Skip to main content

Module gpu

Module gpu 

Source
Expand description

GPU resource management and multi-node training infrastructure.

Implements the GPU sharing spec across three phases:

§Phase 1: VRAM Guard + Sequential Queue

  • Ledger: flock-based VRAM reservation with lease expiry (GPU-SHARE-001)
  • Guard: Pre-allocation VRAM check + post-init tracking (GPU-SHARE-002)
  • Wait: Polling wait queue with timeout (GPU-SHARE-003)
  • Profiler: Brick-phase profiler for GPU sharing ops (GPU-SHARE-005)
  • MPS: Experimental CUDA MPS support (opt-in, §1.5)

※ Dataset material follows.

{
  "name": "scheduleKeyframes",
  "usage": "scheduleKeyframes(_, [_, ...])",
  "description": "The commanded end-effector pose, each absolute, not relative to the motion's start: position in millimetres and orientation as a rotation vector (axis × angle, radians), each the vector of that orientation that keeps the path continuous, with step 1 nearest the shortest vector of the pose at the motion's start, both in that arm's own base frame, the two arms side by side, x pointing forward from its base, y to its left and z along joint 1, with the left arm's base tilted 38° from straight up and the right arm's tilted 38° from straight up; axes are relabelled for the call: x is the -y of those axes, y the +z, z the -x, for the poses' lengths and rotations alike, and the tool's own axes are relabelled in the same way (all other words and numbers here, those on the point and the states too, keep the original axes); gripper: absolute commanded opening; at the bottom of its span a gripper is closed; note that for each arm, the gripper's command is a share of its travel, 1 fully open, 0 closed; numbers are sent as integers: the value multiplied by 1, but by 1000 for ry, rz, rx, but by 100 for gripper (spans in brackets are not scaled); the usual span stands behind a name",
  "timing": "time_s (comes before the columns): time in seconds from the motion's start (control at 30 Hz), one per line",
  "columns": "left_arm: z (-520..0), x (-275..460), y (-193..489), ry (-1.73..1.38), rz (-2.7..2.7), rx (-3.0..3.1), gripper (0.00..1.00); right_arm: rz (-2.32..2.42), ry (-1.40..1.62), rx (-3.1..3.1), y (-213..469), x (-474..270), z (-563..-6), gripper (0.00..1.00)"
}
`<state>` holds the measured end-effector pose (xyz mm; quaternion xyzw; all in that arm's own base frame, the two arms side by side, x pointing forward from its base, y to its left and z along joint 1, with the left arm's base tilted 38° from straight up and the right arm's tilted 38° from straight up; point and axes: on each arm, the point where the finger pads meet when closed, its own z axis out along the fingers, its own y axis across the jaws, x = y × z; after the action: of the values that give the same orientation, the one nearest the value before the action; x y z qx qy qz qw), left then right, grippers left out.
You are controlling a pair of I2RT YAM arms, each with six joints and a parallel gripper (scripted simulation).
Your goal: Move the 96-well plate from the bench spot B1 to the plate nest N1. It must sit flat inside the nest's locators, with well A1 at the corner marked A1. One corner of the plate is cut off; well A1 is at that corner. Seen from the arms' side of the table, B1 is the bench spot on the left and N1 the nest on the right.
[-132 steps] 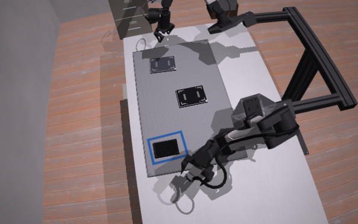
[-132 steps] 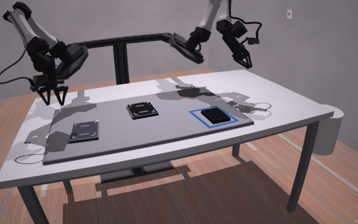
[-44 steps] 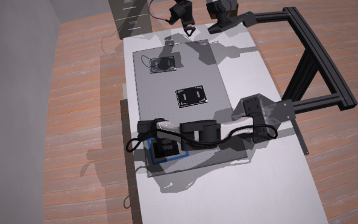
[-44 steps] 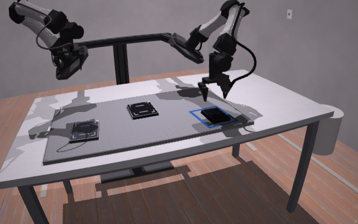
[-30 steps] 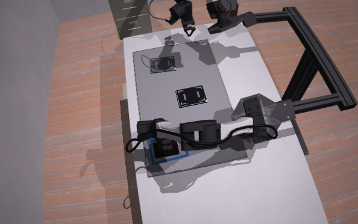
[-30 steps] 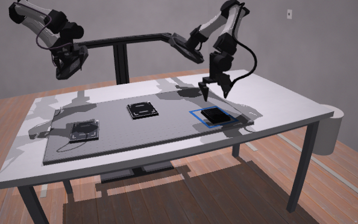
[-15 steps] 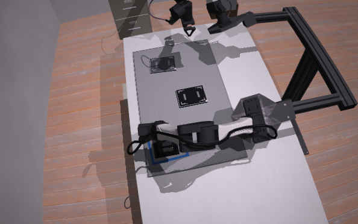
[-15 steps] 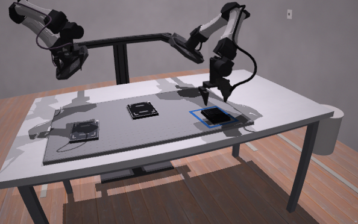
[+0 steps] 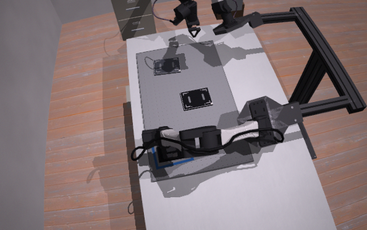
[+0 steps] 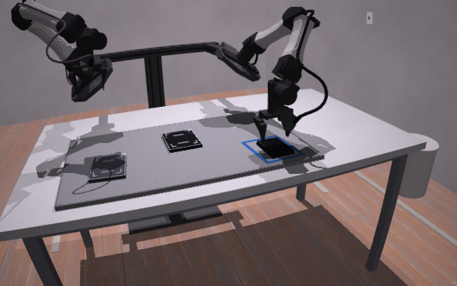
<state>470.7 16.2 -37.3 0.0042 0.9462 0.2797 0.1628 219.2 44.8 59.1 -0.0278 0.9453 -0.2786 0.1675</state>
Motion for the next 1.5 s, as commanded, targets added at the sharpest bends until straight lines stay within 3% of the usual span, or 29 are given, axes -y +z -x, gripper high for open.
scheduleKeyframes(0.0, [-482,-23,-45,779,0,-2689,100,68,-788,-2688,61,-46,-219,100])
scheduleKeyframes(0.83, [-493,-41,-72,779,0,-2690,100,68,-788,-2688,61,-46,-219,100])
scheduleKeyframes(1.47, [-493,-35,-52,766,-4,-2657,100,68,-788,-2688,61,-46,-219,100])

§Phase 2: Multi-Adapter Single-Process

See crate::finetune::multi_adapter_pipeline.

§Phase 3: Multi-Node via Forjar

  • Cluster: Cluster YAML config schema + validation (§3.2)
  • Placement: Greedy job placement with FLOPS scoring (§3.3)
  • Coordinator: Checkpoint polling + leaderboard (§3.4)

Modules§

cluster
Cluster configuration for multi-node GPU training (GPU-SHARE Phase 3, §3.2).
coordinator
Checkpoint coordination for multi-node adapter training (GPU-SHARE Phase 3, §3.4).
error
GPU sharing error types (GPU-SHARE-001/002/003).
guard
VRAM Guard (GPU-SHARE-002).
ledger
VRAM Reservation Ledger (GPU-SHARE-001).
mps
Experimental CUDA MPS (Multi-Process Service) support (GPU-SHARE §1.5).
placement
Job placement algorithm for multi-node adapter training (GPU-SHARE Phase 3, §3.3).
profiler
Brick-phase profiler for GPU sharing operations (GPU-SHARE-005).
wait
Wait-for-VRAM polling queue (GPU-SHARE-003).